TLDR: convex functions in high dimensions are much weirder than in 1D: do you please have insights or references to share?
Let $c(x)$ be a convex function on the real line.
There is an obvious measure of curvature: the second derivative: $c''(x)$.
There is a convex function with only a bit of curvature at $t$: $x \rightarrow |x-t| / 2$.
Any convex function is equal, up to a linear term, to a convolution over these elementary functions:
$$c(t) = a + bx + \int_{t \in \mathbb R} c''(t) |x-t| dt$$
(Assuming bounded support)
- as implied by the result above, there is a bijection between the convex functions and the positive functions
I naively thought that this would nicely translate in higher dimensions replacing the second derivative with the Hessian matrix of second derivatives. Let $c(x)$ now denote a convex function over $R^d$.
The hessian matrix is the matrix of second order derivatives: $H_{i,j}c(x) = \partial^2/\partial_i\partial_j c$.
But, there is no single convex function with curvature only at $t$. For example, both $\sum |x_i|$ and $||x||$ and infinitely many others are peaked just at $t$.

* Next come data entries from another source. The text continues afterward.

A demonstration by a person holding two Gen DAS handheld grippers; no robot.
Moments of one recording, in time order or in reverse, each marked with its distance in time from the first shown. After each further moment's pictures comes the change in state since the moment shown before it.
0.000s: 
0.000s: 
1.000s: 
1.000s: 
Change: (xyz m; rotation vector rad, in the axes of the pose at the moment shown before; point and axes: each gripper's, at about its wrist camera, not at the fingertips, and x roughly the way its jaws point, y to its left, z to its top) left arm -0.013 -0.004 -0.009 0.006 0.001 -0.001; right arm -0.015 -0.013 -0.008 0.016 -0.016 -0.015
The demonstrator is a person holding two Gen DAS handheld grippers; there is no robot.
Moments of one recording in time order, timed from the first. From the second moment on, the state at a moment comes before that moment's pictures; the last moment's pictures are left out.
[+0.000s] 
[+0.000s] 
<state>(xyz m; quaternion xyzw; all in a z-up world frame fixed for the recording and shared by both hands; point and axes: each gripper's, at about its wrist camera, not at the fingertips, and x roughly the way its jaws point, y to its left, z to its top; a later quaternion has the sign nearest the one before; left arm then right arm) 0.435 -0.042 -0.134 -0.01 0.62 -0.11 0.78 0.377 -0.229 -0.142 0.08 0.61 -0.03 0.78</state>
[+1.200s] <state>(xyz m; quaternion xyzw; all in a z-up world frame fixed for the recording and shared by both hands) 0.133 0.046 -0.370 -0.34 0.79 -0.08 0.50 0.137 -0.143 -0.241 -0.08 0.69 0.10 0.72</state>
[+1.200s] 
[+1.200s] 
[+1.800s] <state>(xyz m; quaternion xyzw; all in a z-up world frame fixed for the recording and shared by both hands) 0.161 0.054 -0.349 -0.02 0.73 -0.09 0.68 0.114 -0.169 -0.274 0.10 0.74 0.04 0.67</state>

worse, convex functions have this weird property that their hessian is positive, but additional constraints hold:
- in 1D: the huber function has a second derivative with finite support. It is defined as:
$$ x \rightarrow h(x) = \cases{x^2 / 2 & \text{ if x \leq 1} \\ x & \text{ if x \geq 1}} $$
expanding the huber function to higher dimensions: $x \rightarrow h(||x||)$, we instead have a function that a Hessian which is non-zero everywhere!
in fact, I'm fairly certain that convex functions must have curvature everywhere, in the sense that it is impossible for them to have curvature only inside a bounded region
All of this, taken together, has me fairly convinced that the space of convex functions in $\mathbb R^d$ is quite a bit harder than in 1D hence my questions:
- Do you know a reference or a result that applies to the Hessian of convex functions where I could learn some details about this?
- Is there an equivalent of the convolution representation in higher dimensions?
- Is there another measure of curvature that would behave better than the Hessian here?
- Is there a reference that deals with the properties of convex functions that you would recommend, something more generalist than the usual presentation of convexity that you get in optimization?
Any help or lead on this topic would be a great help. Thank you for your time.